Methods

All analyses were conducted in R v.4.0.2 (R Core Team, 2022). The package tidyverse v.1.3.2 (Wickham et al., 2019) was used to clean and handle the data, sf v.1.0-9 (Pebesma, 2018) and raster v.3.6 (Hijmans, 2023) for spatial data manipulation, and ggplot2 v.3.4.0 for visualization (Wickham et al., 2019).

Data

Co-occurrence dataset

We used the same non-standardized co-occurrence dataset used by Pacheco‐Riaño et al., (2023) consisted of 605,637 taxa records of terrestrial vascular plants (3,617 taxa) from particular locations without marked spatial boundaries from 1900 until 2007 from Norway. These records had their origins in a series of field campaigns, primarily involving relevés, conducted by various collectors across Norway since the early 1900s. After that, these records were meticulously documented in the field notes from The Agder naturmuseum og botaniske hage, University of Oslo, University of Trondheim, and The Norwegian University of Life Sciences, and integrated into GBIF and stored as occurrence data. To reconstruct the co-occurrence plots, we grouped the data by coordinates, year, elevation, and collector as described in Pacheco-Riaño et al. (2023), and only kept taxa at species level or merged lower taxonomical units to species level, using GBIF’s backbone taxonomy tool (The Global Biodiversity Information Facility, 2020).

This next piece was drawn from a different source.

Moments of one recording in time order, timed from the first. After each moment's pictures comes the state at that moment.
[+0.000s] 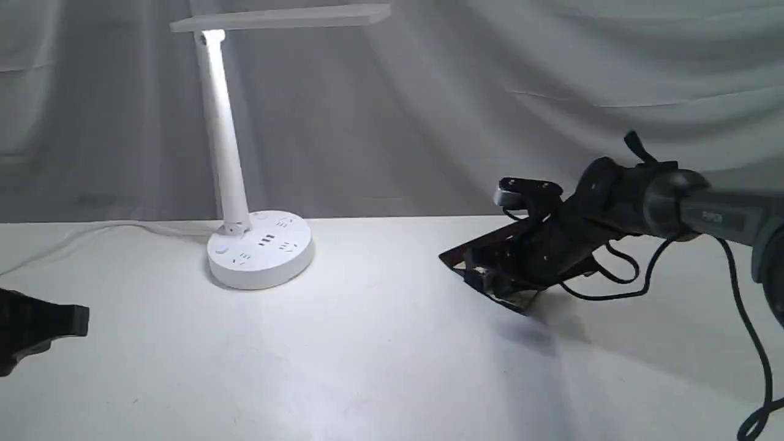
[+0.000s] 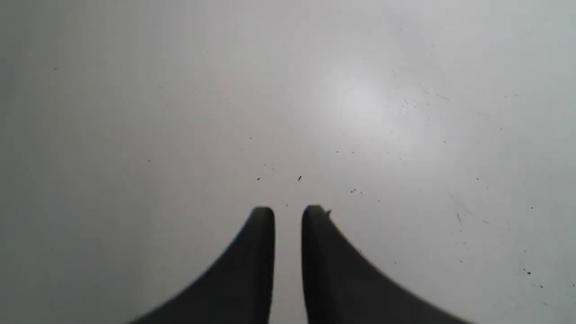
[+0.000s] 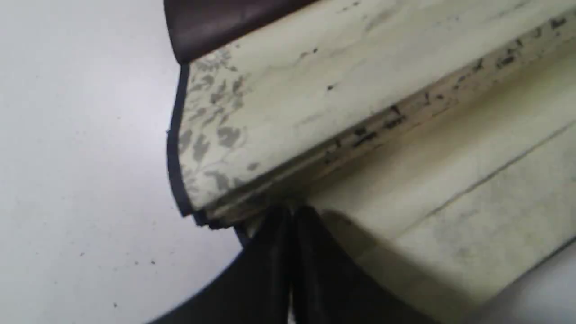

This resulted in 41,993 co-occurrence plots with 2,888 species covering the time span from 1905 to 2007 (Fig. 1 ).

Presence-only dataset

We downloaded from GBIF all global georeferenced records for those plant species included in the non-standardized co-occurrence dataset described above (3,617 taxa, Table S1 ). This included a total of 212,286,166 records from 6,831 datasets (December 8th, 2022, https://doi.org/10.15468/DL.VZVGK7 GBIF.org, 2022).
We applied six automated cleaning procedures to eliminate known issues with presence-only data using the package “CoordinateCleaner” (Zizka et al., 2019): 1) equal coordinates (records with identical longitude and latitude), 2) zero coordinates (plain zeros in the coordinates and a radius around), 3) capitals (radius around capital cities), 4) centroids (radius around country and province centroids), 5) sea coordinates (non-terrestrial records), and 6) biodiversity institutions (radius around biodiversity institutions). All flagged records or records with missing coordinates or missing record years were removed. As for the co-occurrence dataset, we harmonized the taxonomy using GBIF’s backbone taxonomy tool (The Global Biodiversity Information Facility, 2020), and kept records identified at the species and infraspecific level, e.g., subspecies, but merged all records to species level. Subsequently, duplicated records with the same species names, coordinates and year were removed, and only occurrences within Europe (longitude: -12° to 35°, latitude: 45° to 72°) were kept. Lastly, to prevent any duplication with the co-occurrence dataset, we excluded records with the same species names and geographical coordinates as contained the co-occurrence records. This process resulted in a cleaned, presence-only dataset of 68,112,130 occurrence records of 2,742 species.
To build “communities” with spatio-temporal information from the presence-only data, we created “pseudo-plots” by aggregating species occurrences temporally and spatially by using the same grid cells as for the temperature dataset described below (i.e., 30 arc seconds resolution). Only pseudo-plots between 1905-2016 were kept for further analyses (Fig.1 ).